Early this morning we learned that the 2015 Nobel Prize in Chemistry went to Tomas Lindahl of the Francis Crick Institute, Paul Modrich of Duke University, and Aziz Sancar of University of North Carolina Chapel Hill.
They won for a simple reason: Their scientific discoveries revealed the surprising ways in which our DNA is at once extremely fragile and super resilient.
To understand the significance of the Nobel winners' work, let's start with some basics. Every individual's development traces back to that moment when 23 chromosomes from a sperm combine with 23 chromosomes from an egg. These chromosomes are made up of chemical strands called DNA that carry genetic information — they essentially contain recipes for proteins to produce the wide variety of traits that make us who we are, from the texture of our earwax to the color of our eyes and hair.
As late as the 1960s and '70s, these building blocks of life were believed to be exceptionally stable. How else could DNA be passed down from generation to generation? Scientists surmised that human evolution must have selected for sturdy molecules. After all, if our gene molecules were fragile, no complex organism could possibly survive, right?
Around that time, however, Lindahl began to question the conventional wisdom, asking: "How stable is DNA, really?" As a postdoc student at Princeton and later at the Karolinska Institutet in Stockholm, he carried out a series of experiments showing that DNA molecules, when isolated outside of the cell, actually degraded pretty quickly.
Lindahl's research suggested that DNA can actually sustain quite a bit of damage — but somehow manage to thrive and repair itself. "[DNA] turned out to be photosensitive, temperature sensitive, and all-sorts-of-other-stuff sensitive, and that meant that living cells (1) must have mechanisms to repair DNA damage and (2) must spend a substantial amount of time and energy on them," explained chemist Derek Lowe in a fantastic blog post on the awards.
"The genetic information that governs how human beings are shaped has flowed through our bodies for hundreds of thousands of years," the Nobel Prize Committee said. "It is constantly subjected to assaults from the environment, yet it remains surprisingly intact."
The big question, then, was how DNA gets repaired. Lindahl arrived at part of the answer here: He identified a bacterial enzyme that removes damaged cells. Later on, he also discovered a cellular process — called "base excision repair" — that essentially continuously repairs damaged DNA using a similar enzyme.
Lindahl's co-winner, Aziz Sancar, later built on this work, mapping the mechanism that cells use to repair the most common type of assault — UV damage — a technique called "nucleotide excision repair." Basically, our cells can cut out sections of DNA that are damaged by UV light and replace them with new DNA. Meanwhile, Paul Modrich discovered yet another repair mechanism: Cells can correct replication errors through a process called "mismatch repair."

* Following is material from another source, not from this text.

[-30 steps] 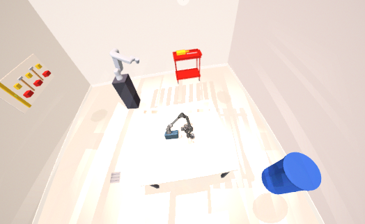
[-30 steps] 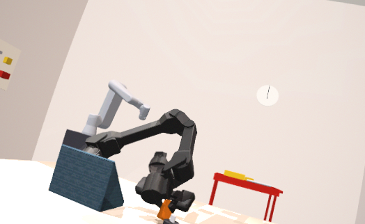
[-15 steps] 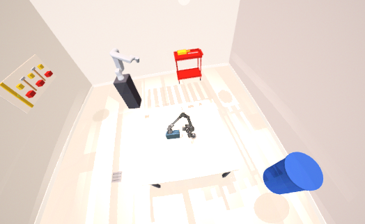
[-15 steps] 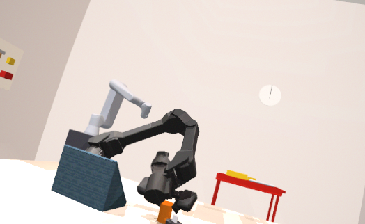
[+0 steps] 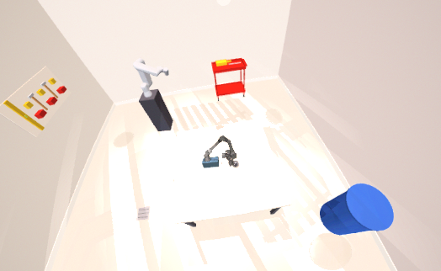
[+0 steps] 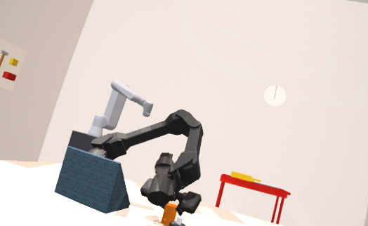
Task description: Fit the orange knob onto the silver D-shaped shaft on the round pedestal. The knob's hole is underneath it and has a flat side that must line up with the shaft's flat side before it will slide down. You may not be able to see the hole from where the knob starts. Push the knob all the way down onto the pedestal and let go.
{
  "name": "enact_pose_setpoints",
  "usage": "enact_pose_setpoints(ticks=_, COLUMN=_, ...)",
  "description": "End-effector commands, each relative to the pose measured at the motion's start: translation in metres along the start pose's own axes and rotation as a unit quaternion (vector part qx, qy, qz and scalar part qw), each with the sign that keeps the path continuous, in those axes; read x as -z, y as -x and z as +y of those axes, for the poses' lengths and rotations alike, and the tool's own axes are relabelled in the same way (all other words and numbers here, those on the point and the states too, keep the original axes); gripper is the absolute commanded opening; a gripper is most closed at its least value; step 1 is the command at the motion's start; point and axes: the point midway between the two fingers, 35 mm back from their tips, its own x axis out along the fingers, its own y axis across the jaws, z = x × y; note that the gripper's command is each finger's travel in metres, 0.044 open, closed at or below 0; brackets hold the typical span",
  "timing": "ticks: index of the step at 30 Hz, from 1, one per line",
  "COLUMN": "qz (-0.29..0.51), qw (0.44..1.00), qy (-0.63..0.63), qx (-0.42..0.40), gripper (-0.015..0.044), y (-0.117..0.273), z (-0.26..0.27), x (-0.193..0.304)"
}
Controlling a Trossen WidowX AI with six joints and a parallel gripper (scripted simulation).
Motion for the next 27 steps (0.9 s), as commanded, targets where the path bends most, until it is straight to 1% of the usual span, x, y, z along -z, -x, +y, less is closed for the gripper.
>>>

The upshot of these discoveries is that cells are constantly working to repair DNA damage. "Every day, [these processes] fix thousands of occurrences of DNA damage caused by the sun, cigarette smoke or other genotoxic substances; they continuously counteract spontaneous alterations to DNA and, for each cell division, mismatch repair corrects some thousand mismatches," the Nobel Committee described. "Our genome would collapse without these repair mechanisms."

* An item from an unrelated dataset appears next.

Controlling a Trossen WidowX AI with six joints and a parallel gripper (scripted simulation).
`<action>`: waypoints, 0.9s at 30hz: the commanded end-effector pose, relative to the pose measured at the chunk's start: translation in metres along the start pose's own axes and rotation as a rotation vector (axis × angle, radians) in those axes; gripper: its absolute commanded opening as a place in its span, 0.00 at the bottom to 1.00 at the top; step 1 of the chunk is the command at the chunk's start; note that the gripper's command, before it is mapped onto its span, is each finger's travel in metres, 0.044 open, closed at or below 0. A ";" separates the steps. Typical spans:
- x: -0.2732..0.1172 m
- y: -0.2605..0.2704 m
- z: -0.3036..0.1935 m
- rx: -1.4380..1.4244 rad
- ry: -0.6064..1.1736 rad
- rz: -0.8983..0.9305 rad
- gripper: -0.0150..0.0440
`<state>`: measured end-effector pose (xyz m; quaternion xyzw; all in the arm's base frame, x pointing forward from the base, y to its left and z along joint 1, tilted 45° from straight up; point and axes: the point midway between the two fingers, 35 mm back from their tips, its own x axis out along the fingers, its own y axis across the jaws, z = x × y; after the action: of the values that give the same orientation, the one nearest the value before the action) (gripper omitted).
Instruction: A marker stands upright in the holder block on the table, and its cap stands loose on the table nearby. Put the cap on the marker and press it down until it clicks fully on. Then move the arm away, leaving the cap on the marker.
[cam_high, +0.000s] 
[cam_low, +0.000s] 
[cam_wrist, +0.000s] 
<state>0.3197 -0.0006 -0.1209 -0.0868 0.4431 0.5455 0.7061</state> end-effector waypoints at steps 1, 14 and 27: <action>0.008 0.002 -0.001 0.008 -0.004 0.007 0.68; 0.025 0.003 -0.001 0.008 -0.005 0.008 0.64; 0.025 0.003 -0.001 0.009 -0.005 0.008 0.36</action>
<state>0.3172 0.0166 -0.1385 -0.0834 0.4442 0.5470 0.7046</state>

These discoveries were important in themselves: They completely changed how the scientific community understood the fundamentals of cell biology and DNA. But they could also have more practical applications. The findings laid the groundwork for further research on how these repair mechanisms can fail, bringing about diseases, including cancer, metabolic and neurological disorders, and other problems related to aging. Understanding these weaknesses and defects has already helped to give rise to new medicines, according to the Nobel committee, such as olaparib for advanced ovarian cancer.